**What to work on:** Answer with a single number: the count of lines below that hold "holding".

**Input for this task:**
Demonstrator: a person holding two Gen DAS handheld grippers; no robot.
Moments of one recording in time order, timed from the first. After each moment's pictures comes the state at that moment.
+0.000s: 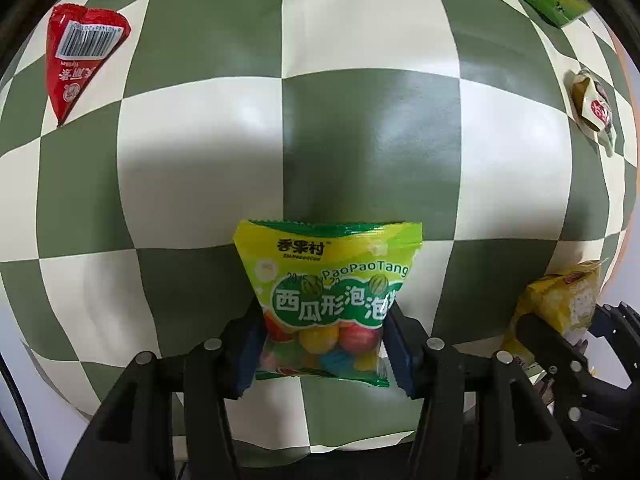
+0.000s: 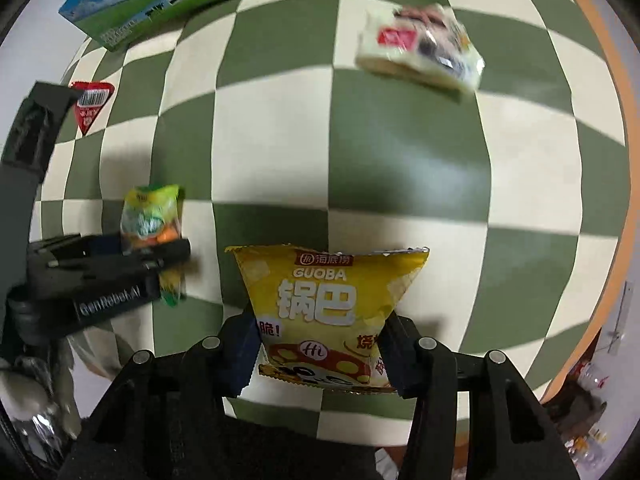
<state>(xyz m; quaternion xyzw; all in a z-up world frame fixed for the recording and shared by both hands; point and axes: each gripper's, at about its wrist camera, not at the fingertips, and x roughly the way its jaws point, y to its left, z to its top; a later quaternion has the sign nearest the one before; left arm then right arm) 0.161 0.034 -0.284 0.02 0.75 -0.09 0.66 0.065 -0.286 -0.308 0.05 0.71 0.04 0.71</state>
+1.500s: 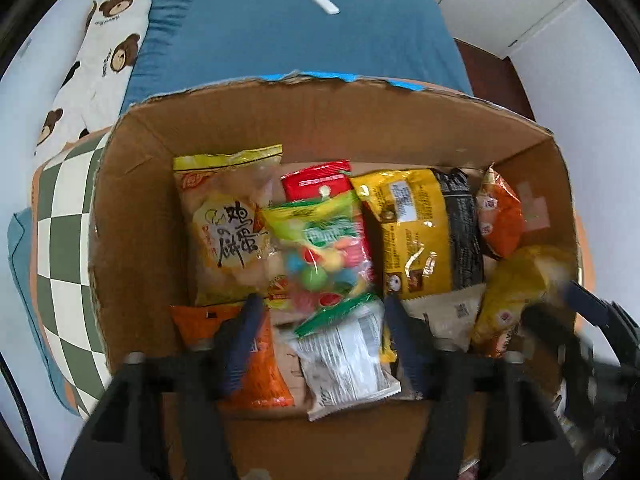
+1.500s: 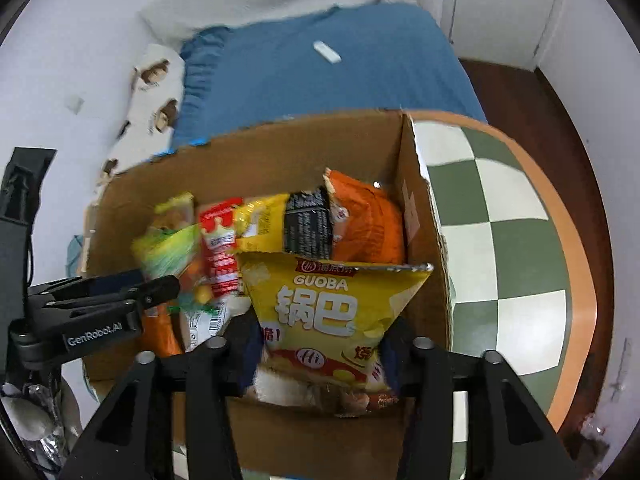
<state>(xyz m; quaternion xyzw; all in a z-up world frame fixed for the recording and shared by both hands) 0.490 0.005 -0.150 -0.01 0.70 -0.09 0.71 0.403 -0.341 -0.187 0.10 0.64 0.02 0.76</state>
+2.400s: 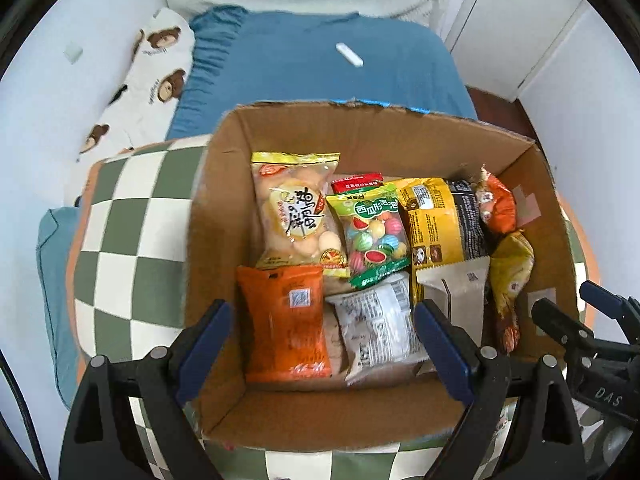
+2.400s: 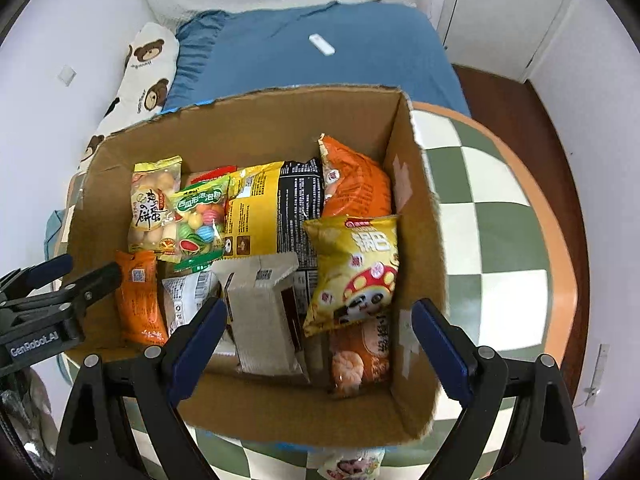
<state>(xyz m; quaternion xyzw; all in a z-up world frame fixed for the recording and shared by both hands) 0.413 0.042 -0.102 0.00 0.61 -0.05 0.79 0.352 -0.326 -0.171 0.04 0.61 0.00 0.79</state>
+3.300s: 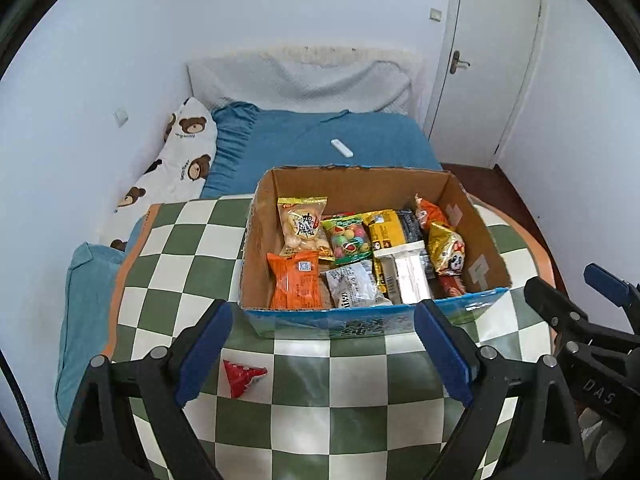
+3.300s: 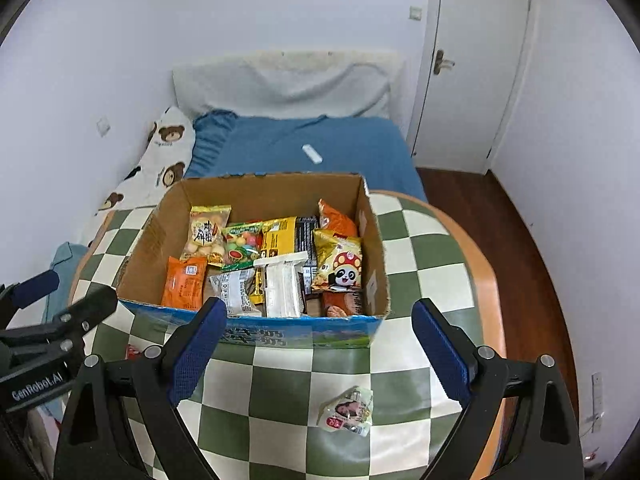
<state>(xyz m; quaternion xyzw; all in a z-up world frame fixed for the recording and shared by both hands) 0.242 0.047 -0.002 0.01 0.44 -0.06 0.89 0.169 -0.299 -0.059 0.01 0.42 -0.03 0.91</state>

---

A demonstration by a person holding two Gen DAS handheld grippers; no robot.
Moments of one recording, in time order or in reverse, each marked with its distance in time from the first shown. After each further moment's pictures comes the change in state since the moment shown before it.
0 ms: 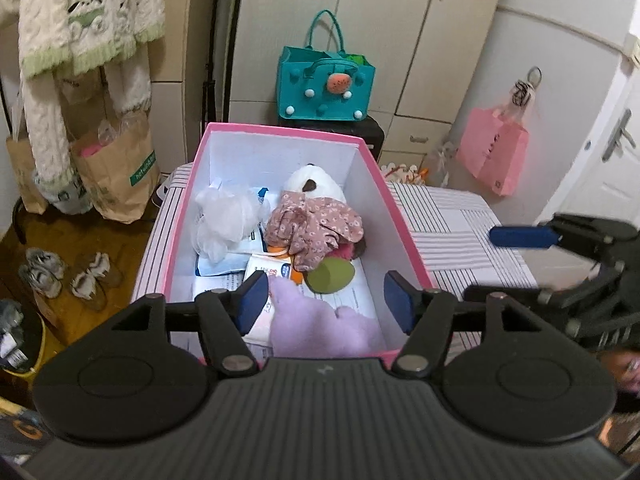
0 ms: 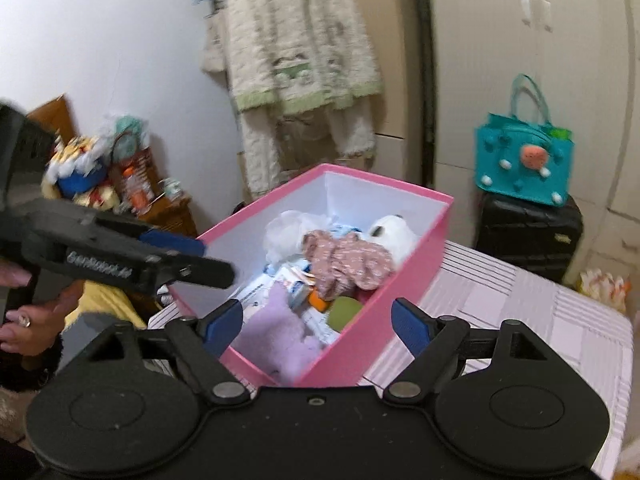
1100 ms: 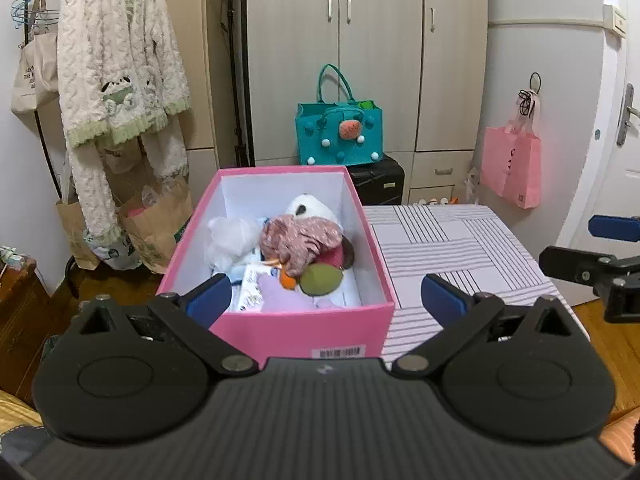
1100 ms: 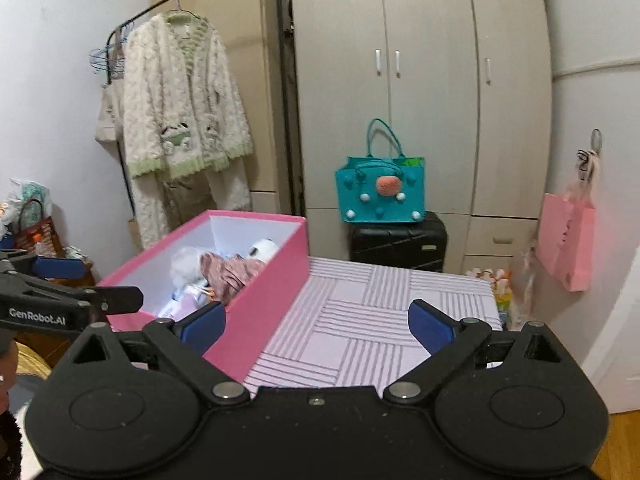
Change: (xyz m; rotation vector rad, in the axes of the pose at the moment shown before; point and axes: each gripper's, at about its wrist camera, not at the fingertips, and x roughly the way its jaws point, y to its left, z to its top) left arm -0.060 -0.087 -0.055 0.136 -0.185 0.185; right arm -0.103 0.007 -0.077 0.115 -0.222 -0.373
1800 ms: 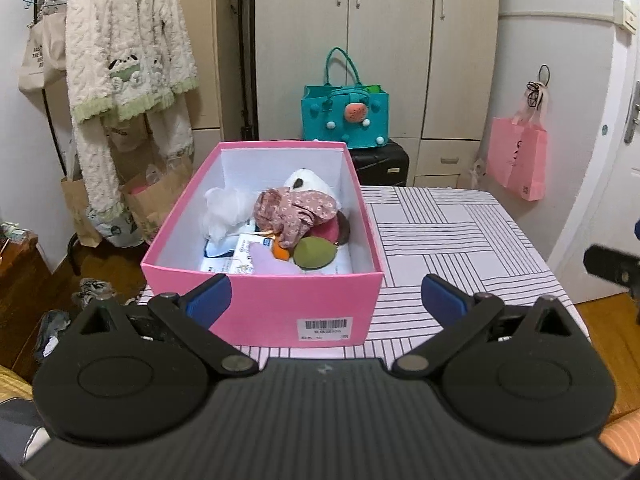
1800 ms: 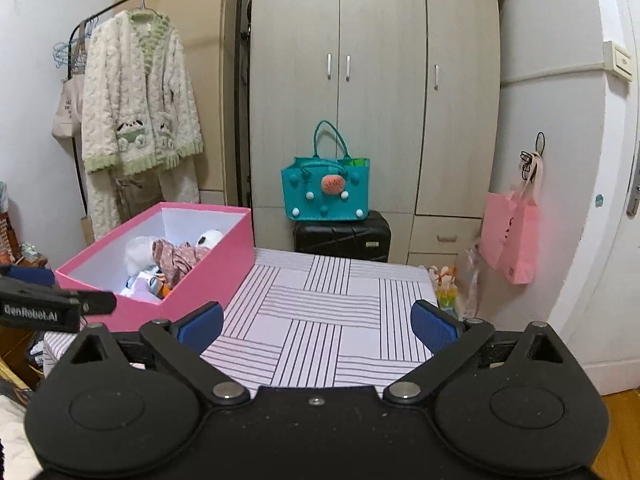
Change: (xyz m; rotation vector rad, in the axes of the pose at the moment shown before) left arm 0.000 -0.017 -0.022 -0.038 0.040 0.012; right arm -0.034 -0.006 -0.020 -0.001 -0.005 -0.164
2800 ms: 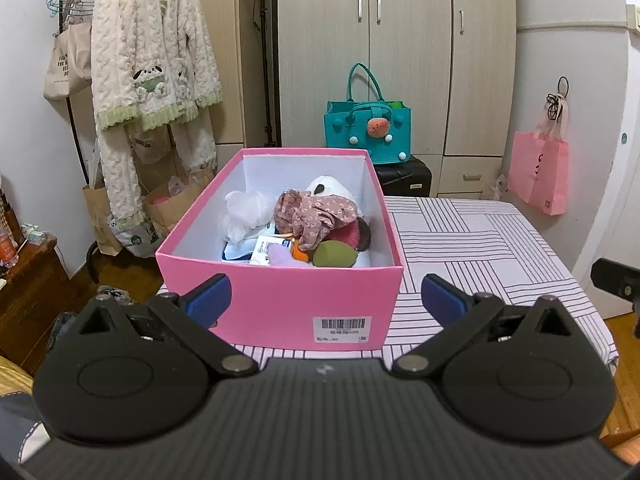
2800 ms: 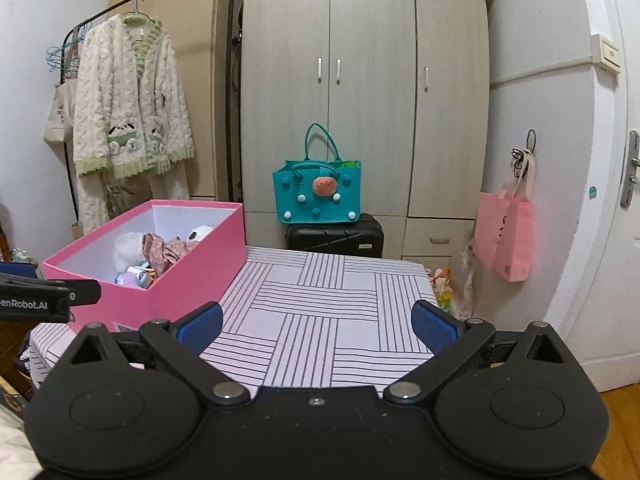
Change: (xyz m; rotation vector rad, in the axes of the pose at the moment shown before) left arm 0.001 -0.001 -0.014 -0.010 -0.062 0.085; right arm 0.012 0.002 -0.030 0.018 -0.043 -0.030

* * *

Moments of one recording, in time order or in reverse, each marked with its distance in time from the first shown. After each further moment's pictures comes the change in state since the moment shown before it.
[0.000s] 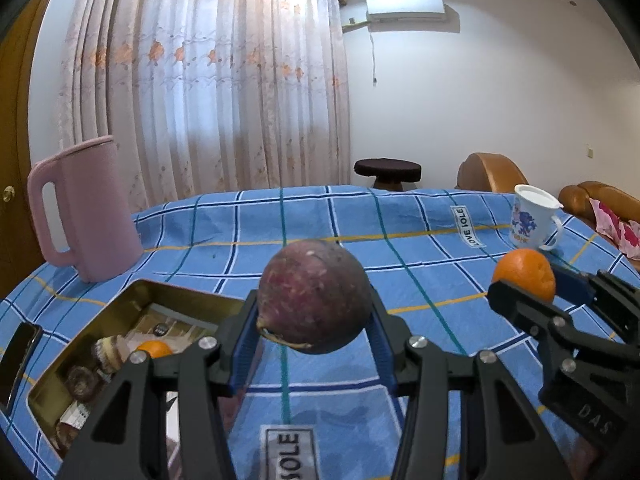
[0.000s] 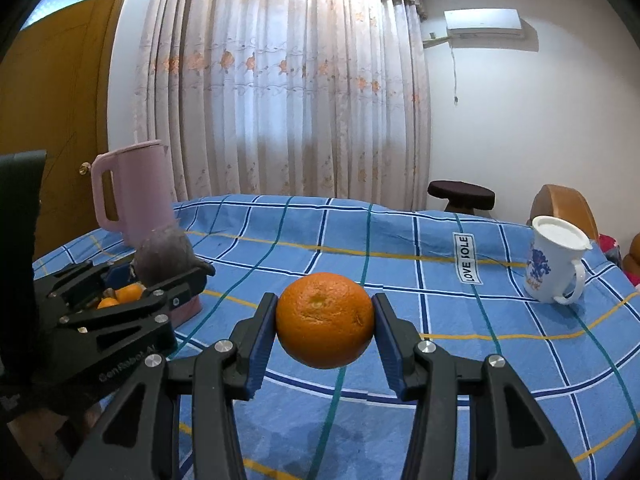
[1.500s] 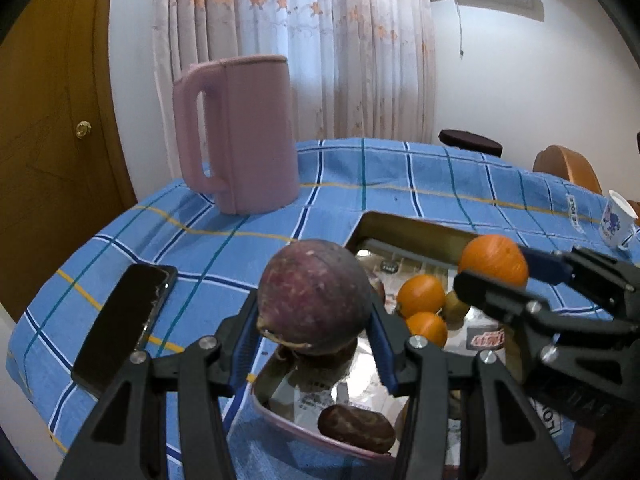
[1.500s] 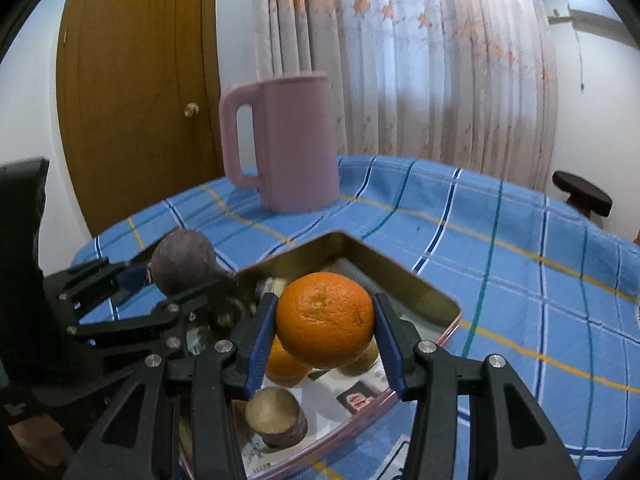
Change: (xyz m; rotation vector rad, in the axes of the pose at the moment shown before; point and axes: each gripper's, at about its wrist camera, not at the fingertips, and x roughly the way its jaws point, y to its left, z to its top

**Written solution:** 2